Well, despite the general swing away from “emerging” markets in favour of the old favourites, Chris Esdale-Pearson and his wife, Pepie, from Essex have bucked the trend and bought an apartment in Albania.
The one-bed apartment, costing €63,000 (£53,000), is on the Lalzit Bay Resort & Spa – 30 minutes from Tirana airport – which seems to be the only residential development being actively marketed in the country.
“We knew that it was a rundown, ex- Communist country, having travelled in that region quite extensively,” says Chris, 65, a former Marine pilot. “But equally, it's been a democratic country for 20 years, it's applying for EU membership and it's gradually sorting itself out, infrastructure-wise. After all, they've only had private cars since 1990 and there is only 350km of roads there.”
Chris – who has lived in Eastern Africa for many years – is more gung-ho than some would be about buying in a nation notorious for its role in human-trafficking gangs, and he felt reassured by the simple sales process, the UK bank financing and the builder's track record (they also built Tirana airport). Tourist arrivals are increasing at Tirana (they were up 23 per cent in the first half of 2011) – the same year that Lonely Planet recommended it – and growing tourism is a common thread in neighbouring Croatia.
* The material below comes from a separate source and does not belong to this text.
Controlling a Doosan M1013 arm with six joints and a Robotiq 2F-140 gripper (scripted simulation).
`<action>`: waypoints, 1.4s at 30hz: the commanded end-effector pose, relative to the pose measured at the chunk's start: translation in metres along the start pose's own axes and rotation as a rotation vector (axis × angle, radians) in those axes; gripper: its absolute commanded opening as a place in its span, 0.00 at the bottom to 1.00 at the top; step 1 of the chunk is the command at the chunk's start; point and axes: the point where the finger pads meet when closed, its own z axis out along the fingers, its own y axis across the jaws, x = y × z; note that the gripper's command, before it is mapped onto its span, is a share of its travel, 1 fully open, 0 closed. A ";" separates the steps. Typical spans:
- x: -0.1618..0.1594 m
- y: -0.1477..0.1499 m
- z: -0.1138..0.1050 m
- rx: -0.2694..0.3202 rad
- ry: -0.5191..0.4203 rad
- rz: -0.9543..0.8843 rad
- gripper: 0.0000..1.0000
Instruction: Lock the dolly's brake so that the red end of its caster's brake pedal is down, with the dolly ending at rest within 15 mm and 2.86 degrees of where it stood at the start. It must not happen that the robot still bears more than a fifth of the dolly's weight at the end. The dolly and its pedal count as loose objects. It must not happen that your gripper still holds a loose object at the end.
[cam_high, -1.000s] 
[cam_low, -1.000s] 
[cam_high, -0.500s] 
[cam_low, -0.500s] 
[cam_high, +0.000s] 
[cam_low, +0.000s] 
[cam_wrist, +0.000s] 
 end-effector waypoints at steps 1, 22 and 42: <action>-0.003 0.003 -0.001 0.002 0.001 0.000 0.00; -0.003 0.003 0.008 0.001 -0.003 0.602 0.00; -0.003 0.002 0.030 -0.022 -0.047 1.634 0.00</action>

Buying new-build in this region is certainly a means of avoiding the ownership or title deed issues on resale properties that may have put some people off in the past – especially cases of dispossessed people returning to claim their land years later. In Croatia, the stand-out new-build project is Dubrovnik Sun Gardens, an already running resort 11km along the Adriatic coast from the old walled city of Dubrovnik.
Open since 2009, the 22-hectare resort contains its own beach, a spa, sports centre and a dozen restaurants, is operated by a Radisson Blu Hotels & Resorts licenced company, and has 90 per cent occupancy in the summer, according to the project's Commercial Director, Julian Houchin.
Thus, if you buy one of their newly released properties for private sale – priced from €170,000 (£143,000) – there are 4 per cent yields for investors who don't use the place during peak weeks.
So why else buy?
“This is the first of seven projects in Croatia, so investors can see we're in this for the long term,” he says, adding that five of the 207 apartments have sold so far.
“Occupancy levels are already good – we are also a fast-growing conference venue, an embryonic spa destination and a popular sailing destination [Beyoncé was seen cruising nearby this summer], and the airlift is also improving, with new flights to Newcastle and Paris, of late. “But the stand-out thing for our buyers so far has been that we offer our properties with the freehold already assured – and that we are priced to sell.”
He says that it's a very different offering from the most prominent new project in neighbouring Montenegro – the Porto Montenegro marina project. Situated in the beautiful Bay of Kotor at Tivat, this ambitious 24-hectare project is also sailing ahead and on schedule, with only 20 of the 140 apartments released in July yet to sell, according to their Marketing Director, Colin Kingsmill.
“The mix is 40 per cent British, 40 per cent Eastern European and the rest other Western European/US etc,” says Colin, who adds that apartments start at €260,000 (£218,600). “This place is like a secret garden that's only just been discovered again after being locked away since its glory years in the Sixties [when Sophia Loren was among those who holidayed there] and the fact it's a bit rough at the edges adds to the charm.
“You don't get eight-lane highways here, like on the French Riviera, and it's certainly not like Switzerland, but it's main market is the yachting world, because it offers both a beautiful coastline and there's a massive shortages of berths in Europe [if you buy a flat, you can get a berth].”